Problem description
For each line below, write it out exactly as it appears.

━━━

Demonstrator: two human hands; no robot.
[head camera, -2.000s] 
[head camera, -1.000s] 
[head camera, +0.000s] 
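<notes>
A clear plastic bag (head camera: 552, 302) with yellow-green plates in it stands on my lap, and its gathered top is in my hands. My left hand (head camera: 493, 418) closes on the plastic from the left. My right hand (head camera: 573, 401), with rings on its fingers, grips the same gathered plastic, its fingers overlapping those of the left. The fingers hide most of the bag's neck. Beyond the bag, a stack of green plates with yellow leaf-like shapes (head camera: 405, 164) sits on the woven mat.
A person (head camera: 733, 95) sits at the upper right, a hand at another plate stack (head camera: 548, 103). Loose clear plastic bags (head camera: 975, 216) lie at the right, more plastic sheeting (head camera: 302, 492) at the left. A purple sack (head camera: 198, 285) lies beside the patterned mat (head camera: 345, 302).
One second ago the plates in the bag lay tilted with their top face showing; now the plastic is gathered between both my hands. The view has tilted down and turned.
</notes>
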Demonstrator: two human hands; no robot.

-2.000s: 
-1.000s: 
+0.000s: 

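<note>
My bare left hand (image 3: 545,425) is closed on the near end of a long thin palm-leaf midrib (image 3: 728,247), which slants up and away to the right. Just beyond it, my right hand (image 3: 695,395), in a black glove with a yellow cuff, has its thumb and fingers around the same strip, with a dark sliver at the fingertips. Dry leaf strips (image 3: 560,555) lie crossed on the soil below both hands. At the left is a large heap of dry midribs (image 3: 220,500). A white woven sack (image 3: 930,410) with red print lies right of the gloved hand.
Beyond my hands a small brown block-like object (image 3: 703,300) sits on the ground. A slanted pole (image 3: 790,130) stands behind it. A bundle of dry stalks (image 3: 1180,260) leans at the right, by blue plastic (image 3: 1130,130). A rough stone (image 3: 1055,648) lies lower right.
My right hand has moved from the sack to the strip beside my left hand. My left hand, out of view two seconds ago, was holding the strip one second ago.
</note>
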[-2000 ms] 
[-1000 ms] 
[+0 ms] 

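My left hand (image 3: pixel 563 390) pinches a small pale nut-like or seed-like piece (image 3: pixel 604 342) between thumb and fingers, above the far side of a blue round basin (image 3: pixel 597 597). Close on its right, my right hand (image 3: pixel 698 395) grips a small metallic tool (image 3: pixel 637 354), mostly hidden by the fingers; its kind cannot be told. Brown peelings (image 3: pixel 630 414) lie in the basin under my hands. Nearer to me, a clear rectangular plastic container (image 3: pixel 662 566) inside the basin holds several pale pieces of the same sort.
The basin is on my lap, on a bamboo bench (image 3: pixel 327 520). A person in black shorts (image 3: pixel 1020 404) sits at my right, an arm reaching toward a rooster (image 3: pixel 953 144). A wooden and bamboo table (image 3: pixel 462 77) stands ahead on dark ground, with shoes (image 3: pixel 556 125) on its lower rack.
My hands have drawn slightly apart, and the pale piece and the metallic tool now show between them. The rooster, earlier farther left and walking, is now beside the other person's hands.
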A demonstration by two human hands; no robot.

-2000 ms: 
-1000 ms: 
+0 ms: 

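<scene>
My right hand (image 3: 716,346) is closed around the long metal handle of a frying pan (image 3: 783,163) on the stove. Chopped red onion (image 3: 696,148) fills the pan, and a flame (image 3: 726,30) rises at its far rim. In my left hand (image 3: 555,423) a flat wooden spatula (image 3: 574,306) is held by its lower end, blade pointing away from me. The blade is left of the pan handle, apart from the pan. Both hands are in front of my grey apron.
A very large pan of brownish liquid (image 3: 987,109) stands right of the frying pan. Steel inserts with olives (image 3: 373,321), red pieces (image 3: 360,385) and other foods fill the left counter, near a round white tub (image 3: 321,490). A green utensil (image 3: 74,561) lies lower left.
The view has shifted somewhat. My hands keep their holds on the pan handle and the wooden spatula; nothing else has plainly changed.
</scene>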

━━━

Solution
Demonstrator: two human hands; no robot.
[head camera, -2.000s] 
[head camera, -1.000s] 
[head camera, +0.000s] 
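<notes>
A clear plastic bag (head camera: 552, 302) with yellow-green plates in it stands on my lap, and its gathered top is in my hands. My left hand (head camera: 493, 418) closes on the plastic from the left. My right hand (head camera: 573, 401), with rings on its fingers, grips the same gathered plastic, its fingers overlapping those of the left. The fingers hide most of the bag's neck. Beyond the bag, a stack of green plates with yellow leaf-like shapes (head camera: 405, 164) sits on the woven mat.
A person (head camera: 733, 95) sits at the upper right, a hand at another plate stack (head camera: 548, 103). Loose clear plastic bags (head camera: 975, 216) lie at the right, more plastic sheeting (head camera: 302, 492) at the left. A purple sack (head camera: 198, 285) lies beside the patterned mat (head camera: 345, 302).
One second ago the plates in the bag lay tilted with their top face showing; now the plastic is gathered between both my hands. The view has tilted down and turned.
</notes>
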Demonstrator: two human hands; no robot.

-2.000s: 
-1.000s: 
+0.000s: 

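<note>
My bare left hand (image 3: 545,425) is closed on the near end of a long thin palm-leaf midrib (image 3: 728,247), which slants up and away to the right. Just beyond it, my right hand (image 3: 695,395), in a black glove with a yellow cuff, has its thumb and fingers around the same strip, with a dark sliver at the fingertips. Dry leaf strips (image 3: 560,555) lie crossed on the soil below both hands. At the left is a large heap of dry midribs (image 3: 220,500). A white woven sack (image 3: 930,410) with red print lies right of the gloved hand.
Beyond my hands a small brown block-like object (image 3: 703,300) sits on the ground. A slanted pole (image 3: 790,130) stands behind it. A bundle of dry stalks (image 3: 1180,260) leans at the right, by blue plastic (image 3: 1130,130). A rough stone (image 3: 1055,648) lies lower right.
My right hand has moved from the sack to the strip beside my left hand. My left hand, out of view two seconds ago, was holding the strip one second ago.
</note>
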[-2000 ms] 
[-1000 ms] 
[+0 ms] 

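My left hand (image 3: pixel 563 390) pinches a small pale nut-like or seed-like piece (image 3: pixel 604 342) between thumb and fingers, above the far side of a blue round basin (image 3: pixel 597 597). Close on its right, my right hand (image 3: pixel 698 395) grips a small metallic tool (image 3: pixel 637 354), mostly hidden by the fingers; its kind cannot be told. Brown peelings (image 3: pixel 630 414) lie in the basin under my hands. Nearer to me, a clear rectangular plastic container (image 3: pixel 662 566) inside the basin holds several pale pieces of the same sort.
The basin is on my lap, on a bamboo bench (image 3: pixel 327 520). A person in black shorts (image 3: pixel 1020 404) sits at my right, an arm reaching toward a rooster (image 3: pixel 953 144). A wooden and bamboo table (image 3: pixel 462 77) stands ahead on dark ground, with shoes (image 3: pixel 556 125) on its lower rack.
My hands have drawn slightly apart, and the pale piece and the metallic tool now show between them. The rooster, earlier farther left and walking, is now beside the other person's hands.
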A demonstration by two human hands; no robot.

-2000 ms: 
-1000 ms: 
+0 ms: 

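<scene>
My right hand (image 3: 716,346) is closed around the long metal handle of a frying pan (image 3: 783,163) on the stove. Chopped red onion (image 3: 696,148) fills the pan, and a flame (image 3: 726,30) rises at its far rim. In my left hand (image 3: 555,423) a flat wooden spatula (image 3: 574,306) is held by its lower end, blade pointing away from me. The blade is left of the pan handle, apart from the pan. Both hands are in front of my grey apron.
A very large pan of brownish liquid (image 3: 987,109) stands right of the frying pan. Steel inserts with olives (image 3: 373,321), red pieces (image 3: 360,385) and other foods fill the left counter, near a round white tub (image 3: 321,490). A green utensil (image 3: 74,561) lies lower left.
The view has shifted somewhat. My hands keep their holds on the pan handle and the wooden spatula; nothing else has plainly changed.
</scene>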

That's the answer, with nothing more to add.